The state’s priority industries — advanced manufacturing, healthcare, skilled trades, and local and state government — all have real momentum and real employer demand. Healthcare is an emerging growth area, responding to workforce shortages across the state. Government-sector apprenticeships represent an underutilized pathway that, if built out, could serve as a stable foundation for youth in both urban and rural communities.
North Carolina’s rural focus is particularly important. The state has the second-largest rural population in the country, and without meaningful career opportunities, rural counties are seeing outmigration of young adults. Growing and retaining local talent through apprenticeship isn’t just a workforce strategy — it’s a community development strategy. The coalition is also committed to reaching the 14% of public school students with diagnosed disabilities, building partnerships with Vocational Rehabilitation to ensure apprenticeship is available to all of North Carolina’s young adults.
“We are pleased to join Apprenticeship America and continue leading the way in building a strong, future-ready workforce,” said Governor Josh Stein. “We are proud to be the #1 state for workforce development, and we’re going to keep pushing. By better aligning career and technical education with apprenticeships, we are creating more pathways for young people to gain real-world skills and step into good-paying, in-demand jobs. This investment will help us give young people more career options for their future and meet the needs of our state’s growing economy.”
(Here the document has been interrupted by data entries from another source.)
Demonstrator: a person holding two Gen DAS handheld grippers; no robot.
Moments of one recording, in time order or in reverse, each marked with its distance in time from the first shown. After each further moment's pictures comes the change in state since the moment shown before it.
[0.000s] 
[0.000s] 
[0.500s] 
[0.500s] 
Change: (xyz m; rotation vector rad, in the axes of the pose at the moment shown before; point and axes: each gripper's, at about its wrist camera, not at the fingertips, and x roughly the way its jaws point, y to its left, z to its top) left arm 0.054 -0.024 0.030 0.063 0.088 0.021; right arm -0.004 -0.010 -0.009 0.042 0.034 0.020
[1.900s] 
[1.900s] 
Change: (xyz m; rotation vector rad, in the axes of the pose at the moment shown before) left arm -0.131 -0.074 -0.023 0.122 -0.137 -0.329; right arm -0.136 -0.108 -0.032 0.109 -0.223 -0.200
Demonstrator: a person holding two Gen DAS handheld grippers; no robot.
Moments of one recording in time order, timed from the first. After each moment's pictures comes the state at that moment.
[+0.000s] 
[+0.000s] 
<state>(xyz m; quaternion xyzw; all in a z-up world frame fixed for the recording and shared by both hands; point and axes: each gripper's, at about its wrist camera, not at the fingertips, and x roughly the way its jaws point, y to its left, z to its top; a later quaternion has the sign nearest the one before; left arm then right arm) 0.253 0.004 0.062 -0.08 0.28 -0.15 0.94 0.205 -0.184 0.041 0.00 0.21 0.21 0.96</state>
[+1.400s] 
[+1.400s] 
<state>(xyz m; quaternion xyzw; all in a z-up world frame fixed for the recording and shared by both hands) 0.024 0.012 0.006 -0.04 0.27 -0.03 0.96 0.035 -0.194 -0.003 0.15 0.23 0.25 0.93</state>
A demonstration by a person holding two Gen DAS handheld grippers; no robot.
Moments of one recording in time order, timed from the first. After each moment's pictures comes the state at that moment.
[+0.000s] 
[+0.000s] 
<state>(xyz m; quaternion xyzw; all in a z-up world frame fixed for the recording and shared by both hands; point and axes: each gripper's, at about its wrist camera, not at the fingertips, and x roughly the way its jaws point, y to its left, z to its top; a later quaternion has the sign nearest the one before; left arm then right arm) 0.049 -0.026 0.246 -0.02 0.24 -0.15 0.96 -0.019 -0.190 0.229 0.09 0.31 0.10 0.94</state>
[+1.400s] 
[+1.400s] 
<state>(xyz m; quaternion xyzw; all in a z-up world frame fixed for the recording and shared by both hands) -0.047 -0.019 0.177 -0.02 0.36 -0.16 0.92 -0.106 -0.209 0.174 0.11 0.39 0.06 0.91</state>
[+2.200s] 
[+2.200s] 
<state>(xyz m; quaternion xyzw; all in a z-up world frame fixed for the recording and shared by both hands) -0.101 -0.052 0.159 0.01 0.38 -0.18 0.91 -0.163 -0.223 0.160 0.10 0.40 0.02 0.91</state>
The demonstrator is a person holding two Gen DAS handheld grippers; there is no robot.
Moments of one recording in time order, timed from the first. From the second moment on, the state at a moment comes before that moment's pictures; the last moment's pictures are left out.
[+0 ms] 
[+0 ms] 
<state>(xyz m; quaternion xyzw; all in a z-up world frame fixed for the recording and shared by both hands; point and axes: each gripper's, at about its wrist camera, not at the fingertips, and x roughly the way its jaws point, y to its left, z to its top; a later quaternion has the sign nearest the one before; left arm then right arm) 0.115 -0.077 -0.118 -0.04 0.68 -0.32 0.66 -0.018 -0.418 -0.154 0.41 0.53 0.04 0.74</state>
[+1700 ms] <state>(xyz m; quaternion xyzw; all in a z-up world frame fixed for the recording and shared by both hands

“North Carolina has the employer relationships, the CTE infrastructure, and the political commitment to build something transformative,” said Ryan Gensler, Executive Vice President at CareerWise. “The Apprenticeship America cohort gives the state the system-design support to connect all of those assets into a pathway that any student, in any county, can access. That’s the goal — and North Carolina has what it takes to get there.”
What’s Next
As part of the Apprenticeship America cohort, North Carolina will focus on building the coordination infrastructure that allows strong regional models to spread, using SYW as a blueprint for communities ready to build their own initiatives. The state will also work to close the awareness gap on the Youth Apprenticeship Tuition Waiver, strengthen data systems so outcomes can be tracked and championed, and expand wraparound supports — transportation stipends, tool assistance, coaching — that help young people stay in programs once they start.
A Student Advisory Council, developed through NC Career Launch, will ensure that apprentice voices directly shape how the system evolves. That kind of feedback loop — from the young people in the programs to the policymakers building them — is how good pilots become great systems.
North Carolina is already leading. Now it’s scaling.